Le défenseur des droits, Dominique Baudis, est dédécé à l’âge de 66 ans. Il souffrait d’un cancer généralisé.

Dominique Baudis a débuté sa carrière comme journaliste au Liban en 1971. Correspondant de l’ORTF puis de TF1 au Proche-Orient, il couvre la guerre du Liban. De retour à Paris, il présente ensuite le journal télévisé de 1978 à 1980, puis celui de France 3 jusqu’en 1982.

Il renonce au journalisme pour la politique en se faisant élire en 1983 à la mairie de Toulouse, succédant à son père, Pierre Baudis, maire depuis 1971.  Il sera ensuite réélu en 1989 et 1995. Dominique Baudis fut également député de la Haute-Garonne de 1986 à 2002. Et député européen (élu en 1984 puis réélu en 1994 et 2009).

En 2001, il est nommé par le Président Jacques Chirac au Conseil supérieur de l'audiovisuel.

En 2007, il prend la direction de l’Institut du monde arabe avant de devenir défenseur des droits en 2011.

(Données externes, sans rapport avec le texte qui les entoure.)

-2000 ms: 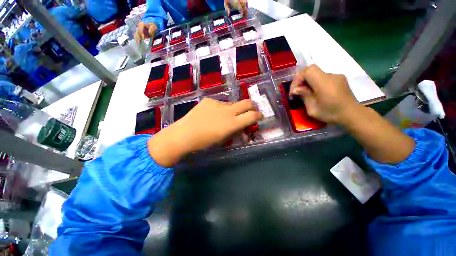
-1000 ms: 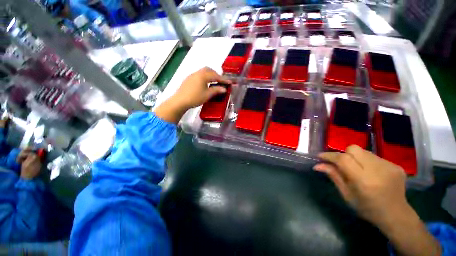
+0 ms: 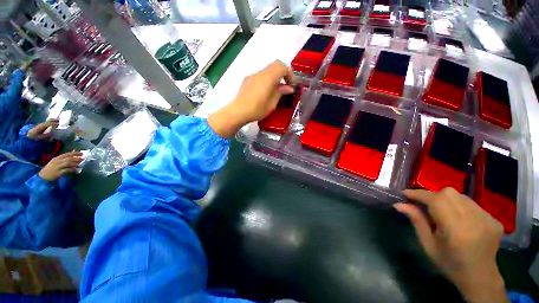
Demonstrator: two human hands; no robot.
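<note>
A clear blister tray (image 3: 331, 177) holds red devices with black upper parts in rows of pockets. My left hand (image 3: 258, 94) is at the tray's left side, its fingertips over the upper end of the front-left device (image 3: 276, 121); whether it grips the device is hidden. My right hand (image 3: 454, 228) has thumb and fingertips at the tray's front rim, right of the middle, below another red device (image 3: 444, 158). White pieces (image 3: 387, 165) show beside some devices.
The tray lies on a white board (image 3: 233, 74) behind the dark green bench mat (image 3: 283, 237). More trays stand at the back. A dark green container (image 3: 177, 59) stands at upper left beyond a metal post (image 3: 139, 53). Coworkers' blue sleeves (image 3: 32, 201) and hands are at far left, near a clear bag (image 3: 131, 139).
Both hands have moved from inside the tray's pockets to its left side and front rim. Devices now fill the front row. The view has swung left, shifting the tray rightward.
</note>
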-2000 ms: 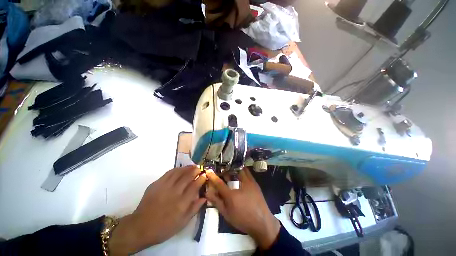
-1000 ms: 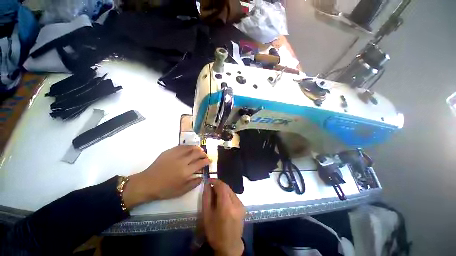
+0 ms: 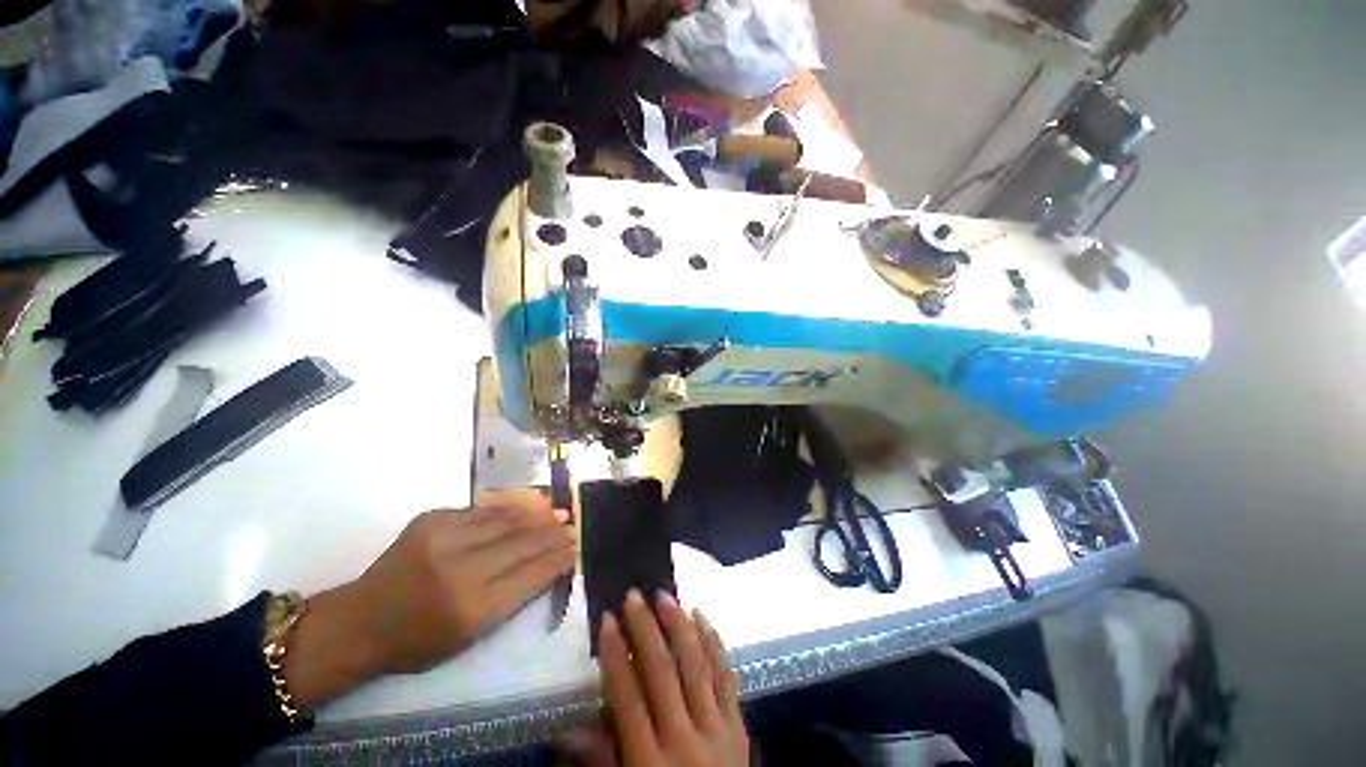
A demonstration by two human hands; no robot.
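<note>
A narrow black strip runs from the lit presser foot and needle toward me. My left hand is on it, with the fingertips at the strip just in front of the foot; the thumb's grip is partly hidden. A small black fabric panel lies right of the strip, in front of the needle area. My right hand rests its extended fingertips flat on the panel's near end; its lower part is cut off by the picture's bottom edge.
The white sewing machine stands over a pile of black pieces. Scissors lie right of them. A flat strip stack and a fanned black bundle lie left. Black cloth is heaped behind.
My right hand has left the strip's near end and moved right onto the black panel. My left hand stays at the strip. Earlier, both hands were close at the needle. The camera view has shifted.
</note>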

Nommé le 22 juin par le Président de la République pour six ans (non révocable), il sera le premier à exercer cette fonction, qui a absorbé les missions du Médiateur de la République, du Défenseur des enfants, de la Haute autorité de lutte contre les discriminations et pour l’égalité (Halde) et de la Commission nationale de déontologie de la sécurité (CNDS).

Dominique BAUDIS était également le Secrétaire général de l'Association des Ombudsmans et Médiateurs de la Francophonie (AOMF). C'est avec beaucoup d'émotion que l'ensemble des membres de l'AOMF ont appris son départ prématuré.

Le Médiateur de la Wallonie et de la Fédération Wallonie-Bruxelles et Premier Vice-Président de l'AOMF, Marc BERTRAND, salue la mémoire de l'Homme d'Etat qu'était Dominique BAUDIS. Il adresse ses plus respectueuses et sincères condoléances à la famille et aux proches de Monsieur Baudis ainsi qu'à tous les collaborateurs du Défenseur des Droits.